What you should do
Skip all pictures. Write out the data below from its first line through the line that contains "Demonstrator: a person".

Extracted records
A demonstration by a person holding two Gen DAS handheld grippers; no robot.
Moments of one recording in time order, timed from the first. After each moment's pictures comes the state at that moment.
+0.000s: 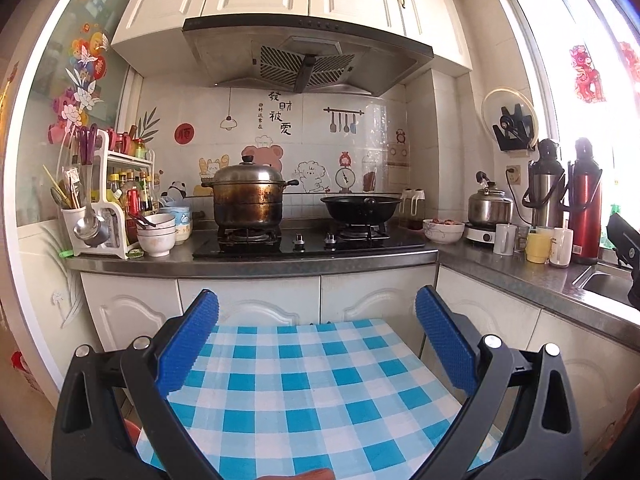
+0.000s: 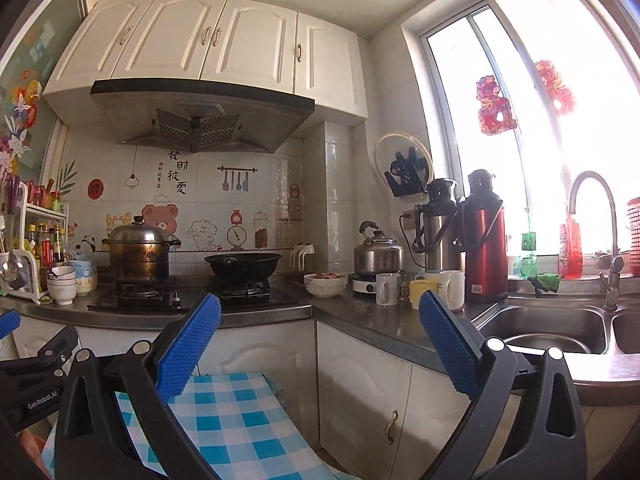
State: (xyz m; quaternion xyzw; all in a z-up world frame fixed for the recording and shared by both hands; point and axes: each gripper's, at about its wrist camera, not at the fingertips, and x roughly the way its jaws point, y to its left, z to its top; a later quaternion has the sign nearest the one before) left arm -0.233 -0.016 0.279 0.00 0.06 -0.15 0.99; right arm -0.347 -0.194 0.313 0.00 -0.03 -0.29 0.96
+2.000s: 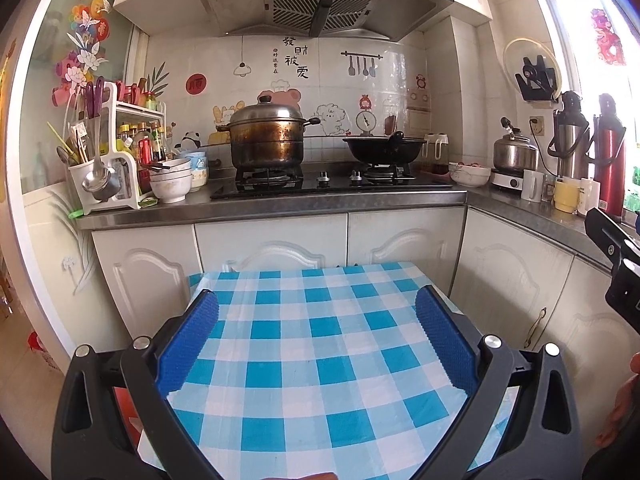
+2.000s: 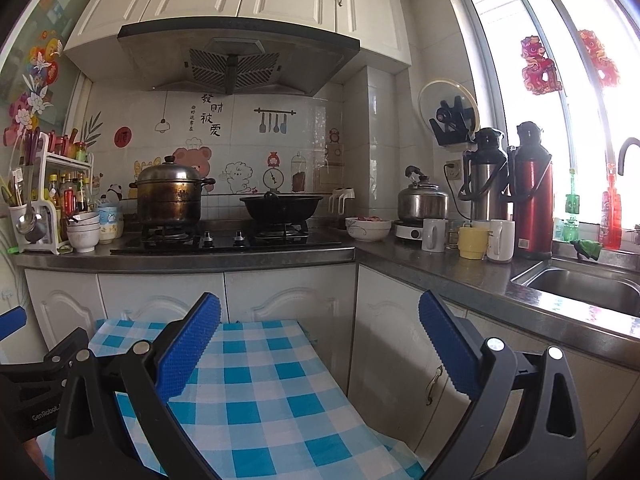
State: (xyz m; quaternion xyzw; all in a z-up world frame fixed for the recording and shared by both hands) left arm -0.198 0.007 0.218 0.03 0.15 -0.13 0.98; right arm -0.277 -0.176 0.249 0.01 0.07 -0.23 0.97
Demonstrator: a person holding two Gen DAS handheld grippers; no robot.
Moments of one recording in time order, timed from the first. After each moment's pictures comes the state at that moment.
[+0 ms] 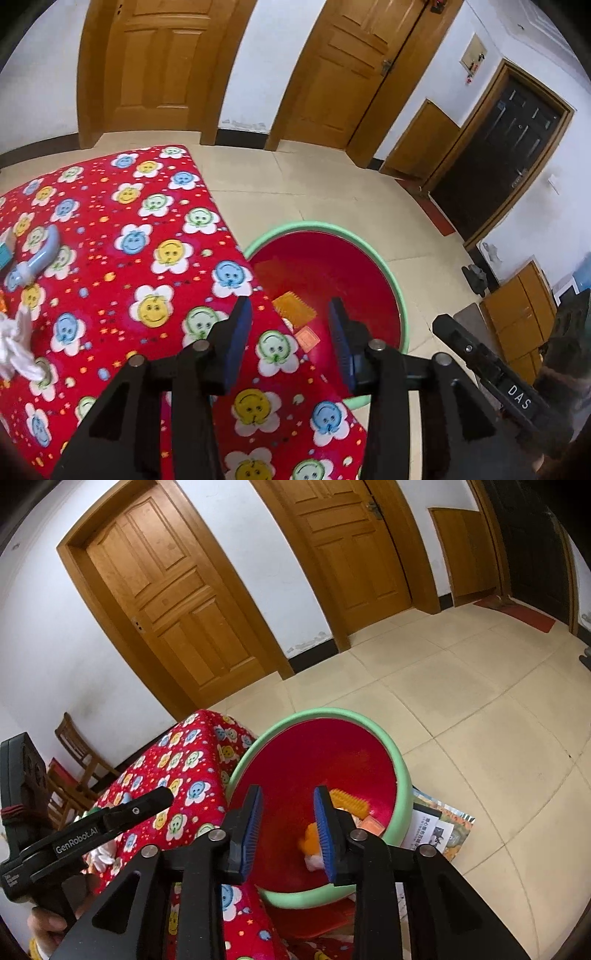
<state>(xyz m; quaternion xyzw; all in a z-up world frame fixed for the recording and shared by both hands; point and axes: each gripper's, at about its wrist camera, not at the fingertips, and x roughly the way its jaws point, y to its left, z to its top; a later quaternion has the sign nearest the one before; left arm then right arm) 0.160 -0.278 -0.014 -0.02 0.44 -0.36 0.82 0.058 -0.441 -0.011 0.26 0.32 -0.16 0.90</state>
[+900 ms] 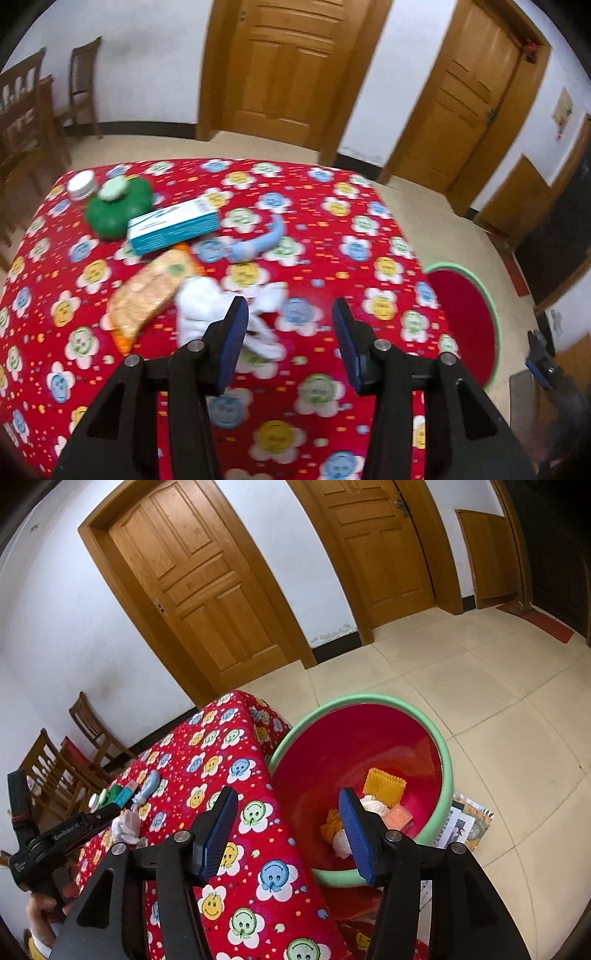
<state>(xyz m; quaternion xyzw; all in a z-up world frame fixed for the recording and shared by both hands) 0.188 -0.118 -0.015 -0.06 0.43 -0.15 0.89 0.069 -0.397 0.000 0.24 0.34 -0.12 0.90</state>
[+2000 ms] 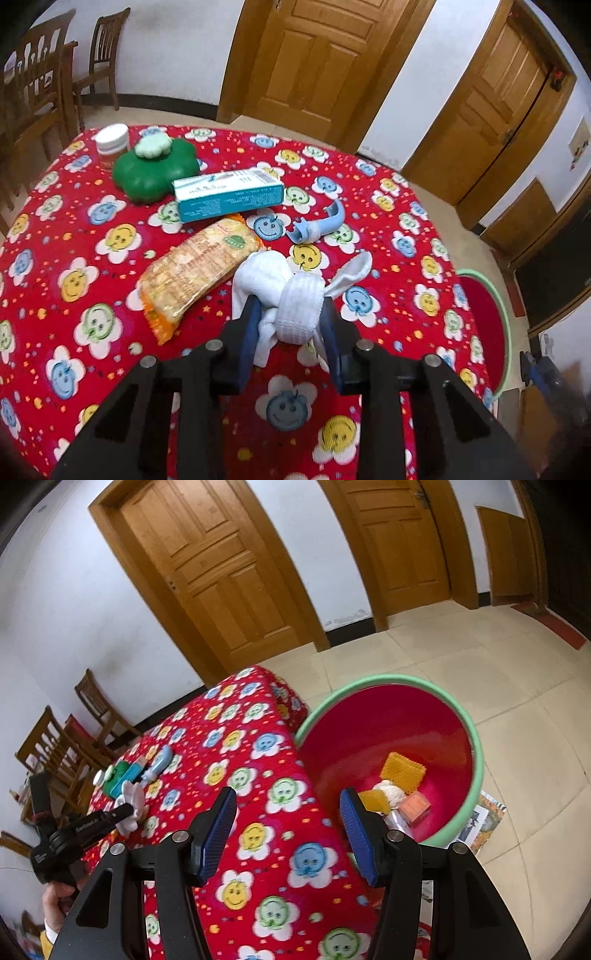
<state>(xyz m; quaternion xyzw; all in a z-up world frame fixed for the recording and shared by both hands) 0.191 -0.069 -0.040 -0.11 0.45 -0.14 0.88 0.087 -0.362 -0.005 0.22 0.37 -0.09 0.90</state>
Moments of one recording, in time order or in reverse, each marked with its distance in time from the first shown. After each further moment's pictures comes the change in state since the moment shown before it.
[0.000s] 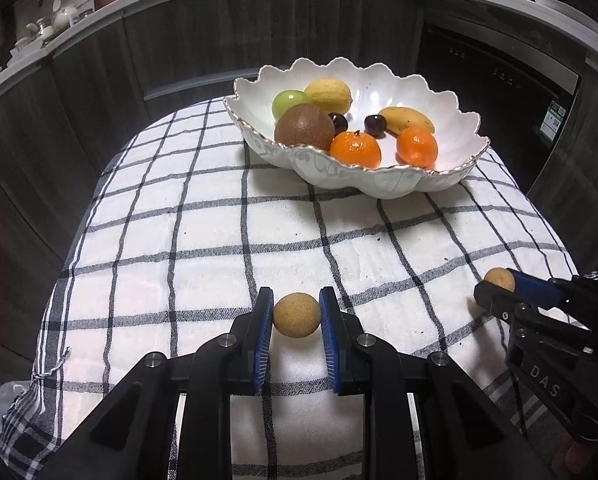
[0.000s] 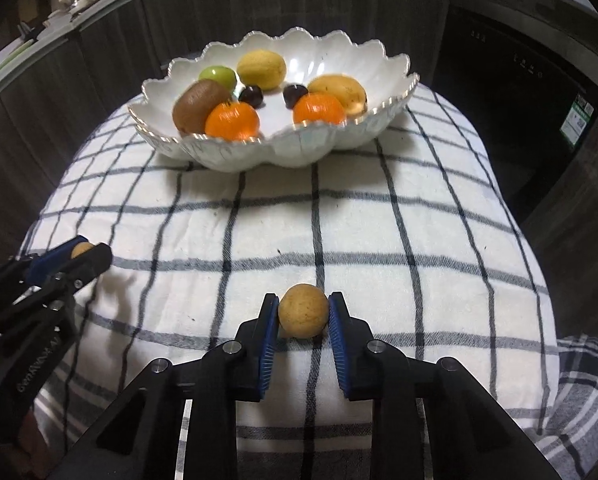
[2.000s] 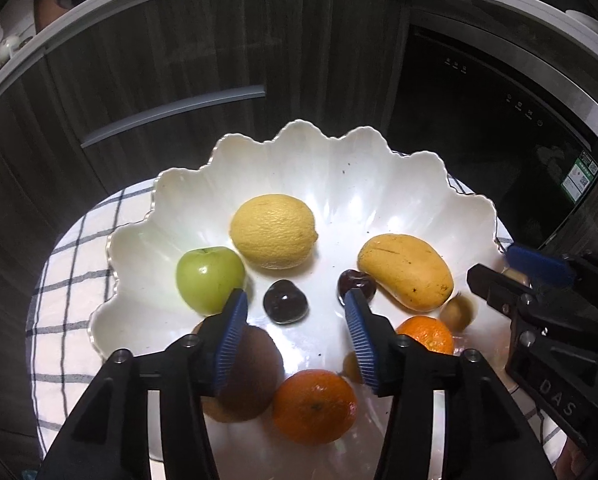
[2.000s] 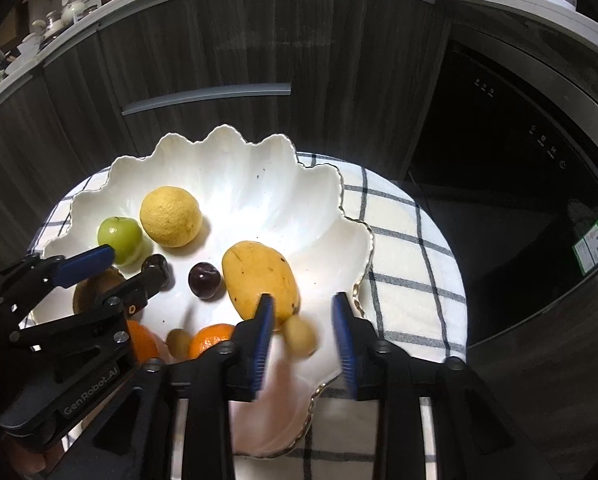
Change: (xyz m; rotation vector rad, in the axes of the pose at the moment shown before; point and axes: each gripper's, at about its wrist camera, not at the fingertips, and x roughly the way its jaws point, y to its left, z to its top) left arm 0.103 -0.040 0.177 0.078 0.016 -0.075; right arm 0.053 -0.061 0.174 0.013 -0.045 -0.055
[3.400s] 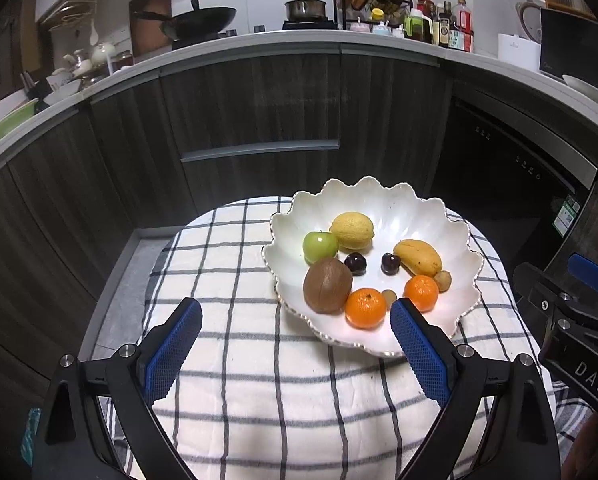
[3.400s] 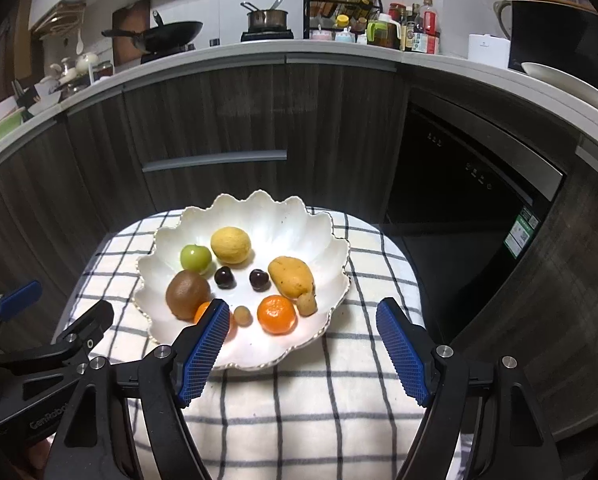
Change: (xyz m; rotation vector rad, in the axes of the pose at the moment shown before) left arm -0.178 0.022 -0.075 -0.140 -0.176 0.193; right arm -0.158 0.029 -0.058 0.058 -0.223 -0.032
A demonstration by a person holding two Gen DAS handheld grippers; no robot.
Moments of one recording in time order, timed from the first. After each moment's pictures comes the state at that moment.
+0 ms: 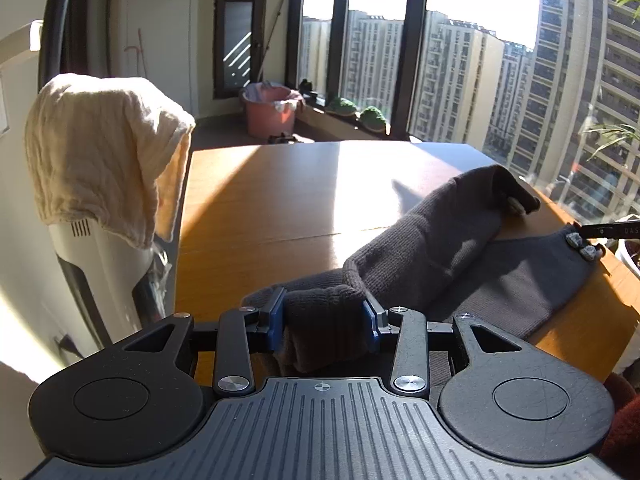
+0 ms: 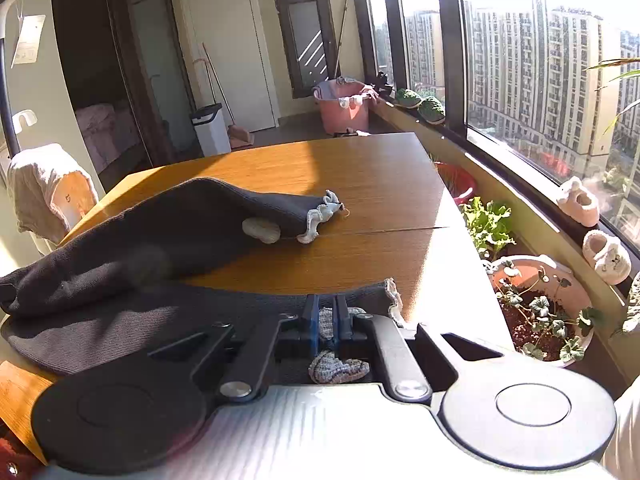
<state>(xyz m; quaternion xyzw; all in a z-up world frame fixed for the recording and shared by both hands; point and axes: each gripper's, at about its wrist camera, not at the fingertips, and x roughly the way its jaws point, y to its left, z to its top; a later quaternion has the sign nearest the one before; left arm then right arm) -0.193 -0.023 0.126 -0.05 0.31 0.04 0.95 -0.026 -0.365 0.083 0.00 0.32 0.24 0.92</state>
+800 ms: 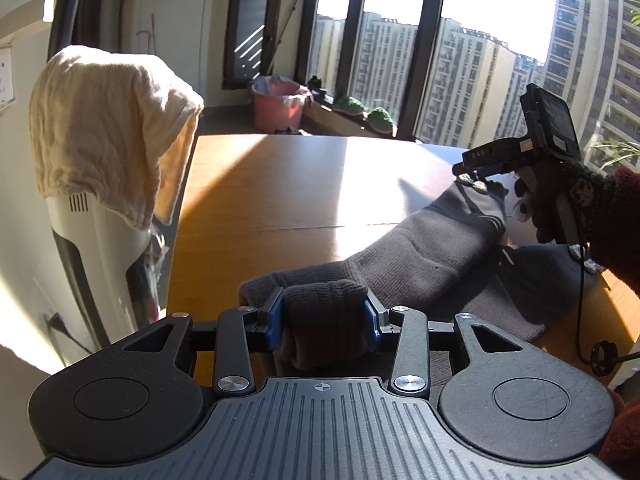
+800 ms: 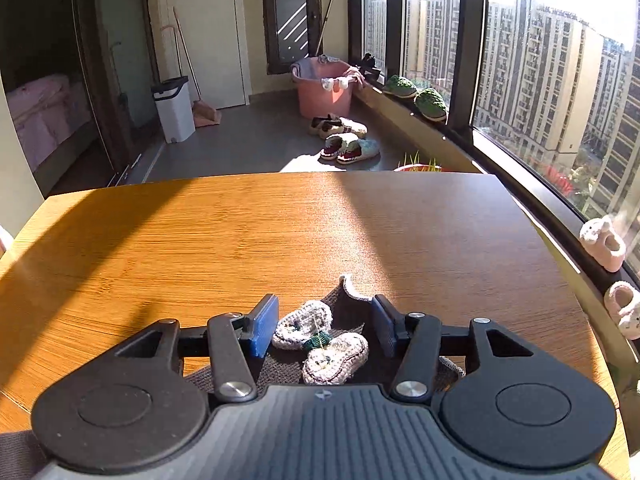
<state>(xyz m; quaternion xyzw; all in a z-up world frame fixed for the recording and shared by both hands) -0.197 -0.019 0.116 -0.08 0.31 0.04 0.95 0.131 -0.187 0.065 -0.06 0.35 0.18 0.92</state>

Answer area
A demonstration by a person holding two Gen DAS handheld grippers; no robot.
Moments of one recording in time order, timed from the first. After each moment's pictures comes the state at that moment.
+0.000s: 
+0.000s: 
State: (xyz m; quaternion xyzw; all in a z-up world frame fixed for the recording and shared by both hands; point and axes: each gripper's, at about its wrist camera, not at the fingertips, and x roughly the way its jaws point, y to its left, z to its top; a later quaternion has the sign nearest the one before) left arm -0.233 -0.016 0.279 0.00 0.06 -0.15 0.99; right arm -0.347 -0.194 0.313 0.00 -0.03 -0.29 0.96
+2.000s: 
+2.000s: 
State: (xyz m; quaternion xyzw; all in a z-up world frame fixed for the recording and shared by both hands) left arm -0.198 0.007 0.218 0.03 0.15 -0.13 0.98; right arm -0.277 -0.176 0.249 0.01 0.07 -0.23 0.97
Demonstrator: a person holding two Gen DAS handheld grippers; no robot.

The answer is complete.